Test-Time Scaling (TTS) methods for enhancing Large Language Model (LLM) reasoning often incur substantial computational costs, primarily due to extensive reliance on external Process Reward Models (PRMs) or sampling methods like Best-of-N (BoN). This paper introduces Guided by Gut (GG), an efficient self-guided TTS framework that achieves PRM-level performance without costly external verifier models. Our method employs a lightweight tree search guided solely by intrinsic LLM signals, token-level confidence and step novelty.
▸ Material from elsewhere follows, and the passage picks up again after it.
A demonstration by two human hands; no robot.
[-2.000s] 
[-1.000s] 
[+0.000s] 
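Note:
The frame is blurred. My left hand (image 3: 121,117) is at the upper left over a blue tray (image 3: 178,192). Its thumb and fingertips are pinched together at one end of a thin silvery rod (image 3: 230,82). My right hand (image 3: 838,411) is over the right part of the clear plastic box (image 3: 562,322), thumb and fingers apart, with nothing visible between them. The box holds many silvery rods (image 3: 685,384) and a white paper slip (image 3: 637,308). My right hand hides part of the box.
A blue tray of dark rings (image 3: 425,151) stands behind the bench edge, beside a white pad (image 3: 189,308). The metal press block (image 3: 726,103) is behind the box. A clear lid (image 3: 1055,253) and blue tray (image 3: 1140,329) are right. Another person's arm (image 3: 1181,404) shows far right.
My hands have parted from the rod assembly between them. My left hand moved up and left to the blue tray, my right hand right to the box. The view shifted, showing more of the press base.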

One critical innovation is improving the reliability of internal confidence estimates via a targeted reinforcement learning fine-tuning phase. Empirical evaluations on challenging mathematical reasoning benchmarks demonstrate that GG enables smaller models (e.g., 1.5B parameters) to achieve accuracy matching or surpassing significantly larger models (e.g., 32B-70B parameters), while reducing GPU memory usage by up to 10x. Compared to PRM-based methods, GG achieves comparable accuracy with 8x faster inference speeds and 4-5x lower memory usage. Additionally, GG reduces KV cache memory usage by approximately 50% compared to the BoN strategy, facilitating more efficient and practical deployment of TTS techniques.

Paper Structure

This paper contains 28 sections, 9 equations, 3 figures, 7 tables, 1 algorithm.

Figures (3)

  • Figure 1: We compare the performance and GPU VRAM usage of Guided by Gut (GG; stars) to Best-of-N (BoN; triangles) and Chain-of-Thought (CoT; circles) on several LLMs. GG achieves better accuracy at much lower memory cost (log-scaled).
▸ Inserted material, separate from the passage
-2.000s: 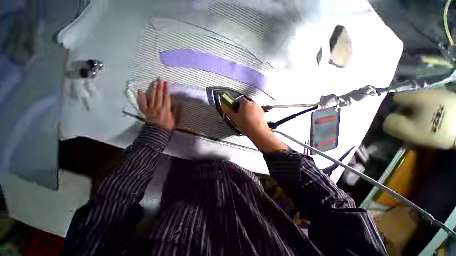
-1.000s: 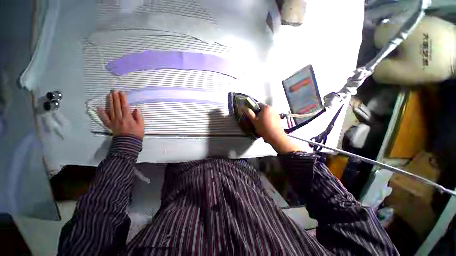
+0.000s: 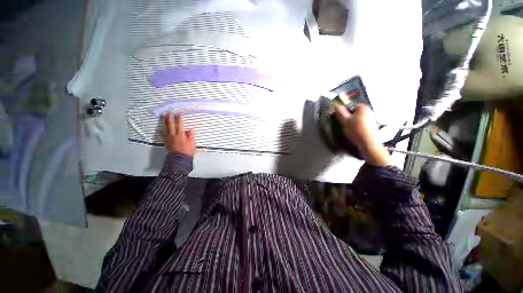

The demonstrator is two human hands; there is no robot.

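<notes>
A lilac arched fabric piece [image 3: 209, 75] lies on the striped pressing base [image 3: 229, 134]. Nearer me lies a second curved piece [image 3: 212, 107], lilac with a paler strip on it. My left hand [image 3: 179, 135] rests flat, fingers apart, its fingertips at the left part of this second piece. My right hand [image 3: 356, 125] grips the dark steam iron [image 3: 331, 123] at the right of the board, by the near-left edge of the iron rest [image 3: 354, 90]. Whether the iron touches the board or rest cannot be told.
Two shiny metal weights [image 3: 96, 107] stand at the board's left. A brown-grey block [image 3: 332, 17] sits at the far edge. The wrapped hose [image 3: 453, 91] and a pale cable [image 3: 459, 162] run off right. A grey table [image 3: 63, 189] with lilac pieces is at left.
My right hand has moved the iron right, off the striped base and over to the iron rest. My left hand has stayed flat near the left end of the nearer piece. The view has shifted.
</notes>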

  • Figure 2: Comparison of reasoning generation strategies. (1) Standard Chain-of-Thought (CoT) generates a single reasoning path autoregressively. (2) Search guided by an external Process Reward Model (PRM) explores multiple candidate steps ($s_1^t, s_2^t, \dots$), using PRM scores to select promising paths. (3) Our proposed Self-Guided Search similarly explores multiple steps but uses intrinsic signals, Confidence ($\mathcal{C}$) and Novelty ($N$), derived from the LLM to guide the search at each step without relying on an external PRM. In the example, $\mathbf{T}$ stands for an independent tree and $\mathbf{B}$ stands for a branch within that tree. Example text best read zoomed-in.
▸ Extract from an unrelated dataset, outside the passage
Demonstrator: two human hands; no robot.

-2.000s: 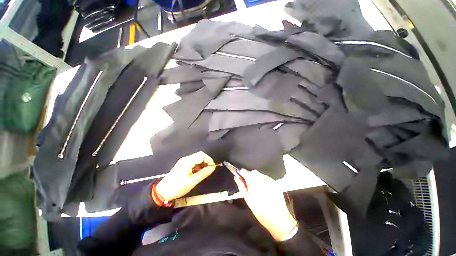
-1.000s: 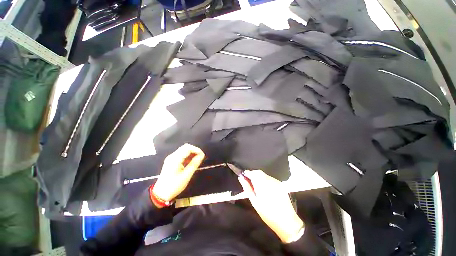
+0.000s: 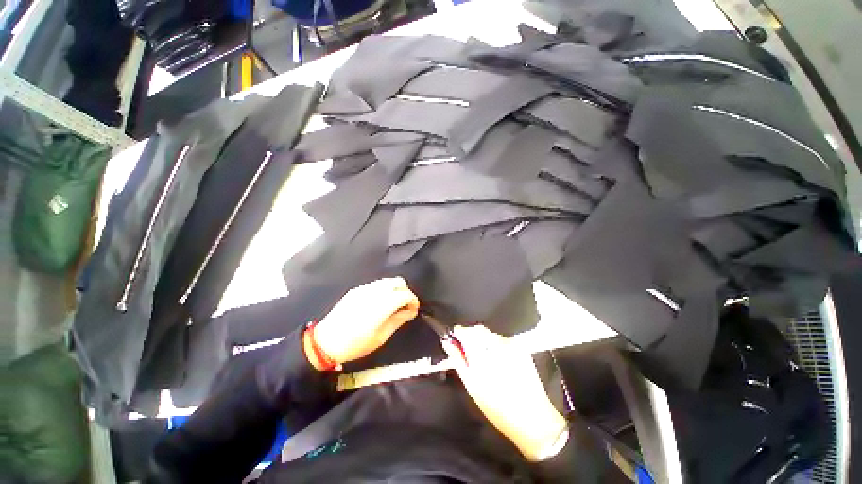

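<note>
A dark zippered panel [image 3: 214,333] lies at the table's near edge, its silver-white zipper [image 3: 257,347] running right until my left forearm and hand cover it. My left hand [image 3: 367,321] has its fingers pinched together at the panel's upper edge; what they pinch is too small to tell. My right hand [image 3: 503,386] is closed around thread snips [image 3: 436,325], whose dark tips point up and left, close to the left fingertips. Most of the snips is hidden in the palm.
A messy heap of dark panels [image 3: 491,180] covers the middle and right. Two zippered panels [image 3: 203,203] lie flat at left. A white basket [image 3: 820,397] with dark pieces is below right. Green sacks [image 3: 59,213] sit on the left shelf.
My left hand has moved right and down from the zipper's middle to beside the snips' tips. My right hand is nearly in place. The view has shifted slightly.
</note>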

  • Figure 3: Answer Confidence Distribution Across Training Settings. Each subplot shows the normalized distribution of confdence scores for correct (green) and incorrect (orange) completions across different fine-tuning strategies. The vertical dashed lines mark the mean confidence for correct and wrong completions, respectively. The base model (left) is generally overconfident, with incorrect completions receiving high confidence scores. Fine-tuning with correctness reward (middle) improves accuracy but leaves the confidence distribution largely unchanged. Confidence-based fine-tuning (right) better separates correct from incorrect completions, showing improved calibration.